Le Timeboxing est une technique de gestion du temps utilisée dans les méthodes agiles pour la planification et la maîtrise des délais. Cet article en rappelle le principe et souligne les différences avec les approches traditionnelles.

Un concept très simple

Le Timeboxing est une division du temps en périodes successives d’une durée égale et relativement courte. Pour un projet, la durée recommandée des périodes est entre 2 et 6 semaines.

Cette technique est utilisée dans le domaine du développement logiciel pour imposer des livraisons fréquentes et régulières. L’objectif est d’accélérer le cycle de développement et le feedback des utilisateurs. Il s’agit aussi de lutter contre les problèmes bien connus de gestion du temps (cf. effet tunnel, lois de Parkinson et de Hofstadter, syndrome de l’étudiant etc.).

Dans le cas du développement logiciel, chaque période se conclut par une livraison. Elle est assimilable à une boîte dans laquelle il faut faire entrer le maximum de nouvelles fonctionnalités. La taille de la boîte est imposée et correspond à la charge de travail réalisable pendant la période. Le principal enjeu de la planification consiste à optimiser l’espace de chaque boîte en fonction de la priorité de chaque fonctionnalité et du temps nécessaire pour la développer.

Différence avec l’approche traditionnelle

En général, les techniques agiles prennent le contrepied de l’approche traditionnelle. Le Timeboxing n’échappe pas à la règle.

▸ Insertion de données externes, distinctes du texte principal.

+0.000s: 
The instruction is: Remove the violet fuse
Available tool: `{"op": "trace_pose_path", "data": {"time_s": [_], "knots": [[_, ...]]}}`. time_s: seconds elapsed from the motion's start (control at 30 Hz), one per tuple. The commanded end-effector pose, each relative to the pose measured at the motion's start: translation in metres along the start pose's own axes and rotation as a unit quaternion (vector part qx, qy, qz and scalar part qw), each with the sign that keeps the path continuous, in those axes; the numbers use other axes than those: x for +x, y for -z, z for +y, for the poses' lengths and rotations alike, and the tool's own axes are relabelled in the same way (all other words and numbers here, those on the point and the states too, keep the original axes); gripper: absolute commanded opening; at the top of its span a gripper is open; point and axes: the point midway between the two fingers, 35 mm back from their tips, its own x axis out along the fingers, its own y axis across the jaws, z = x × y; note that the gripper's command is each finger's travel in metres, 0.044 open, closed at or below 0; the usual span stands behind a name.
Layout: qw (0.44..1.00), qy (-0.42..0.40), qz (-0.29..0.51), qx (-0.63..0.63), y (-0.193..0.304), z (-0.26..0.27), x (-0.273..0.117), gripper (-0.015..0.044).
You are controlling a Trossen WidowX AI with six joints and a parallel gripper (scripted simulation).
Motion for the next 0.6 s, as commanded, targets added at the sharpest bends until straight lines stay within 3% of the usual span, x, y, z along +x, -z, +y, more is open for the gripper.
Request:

En effet, la démarche traditionnelle veut qu’on commence par décomposer le projet en travail à faire (WBS), puis à estimer la durée des tâches pour enfin calculer les délais. Avec le Timeboxing, les délais sont imposés, au chef de projet (ou équivalent) de proposer un découpage du projet qui convienne. C’est comme si le Client disait dans le premier cas « livrez-moi dès que vous le pouvez » et dans le deuxième cas « livrez-moi ce que vous pouvez mais livrez-moi à la fin du mois ».

On notera aussi qu’en mode Timeboxing, la planification ne concerne pas les tâches mais les livrables ou les produits des tâches.

Différence avec les cycles itératifs

Appliqué aux cycles itératifs, le Timeboxing impose des contraintes spécifiques sur les itérations. Elles doivent avoir la même durée et cette durée doit être très courte (2 à 6 semaines).

Dans certaines méthodes comme SCRUM, le terme Itération est remplacé par la métaphore sportive du Sprint pour en accentuer la brièveté.

Pour beaucoup, des livraisons toutes les 2 semaines sont inimaginables, tandis que pour d’autres c’est déjà une réalité.

Le Timeboxing est-il réservé au seul domaine du Développement Logiciel ?

Il est difficile d’imaginer un autre domaine où on puisse développer des nouveautés et les livrer dans des délais aussi courts. Et même dans le développement logiciel, cette technique ne s’adresse qu’à une certaine catégorie de projets (ex: Web…) ou à un moment particulier du cycle de vie du produit (ex: prototypage, version alpha).

 

Remarque: Il existe une technique individuelle de gestion du temps appelée aussi timeboxing: la technique de Pomodoro.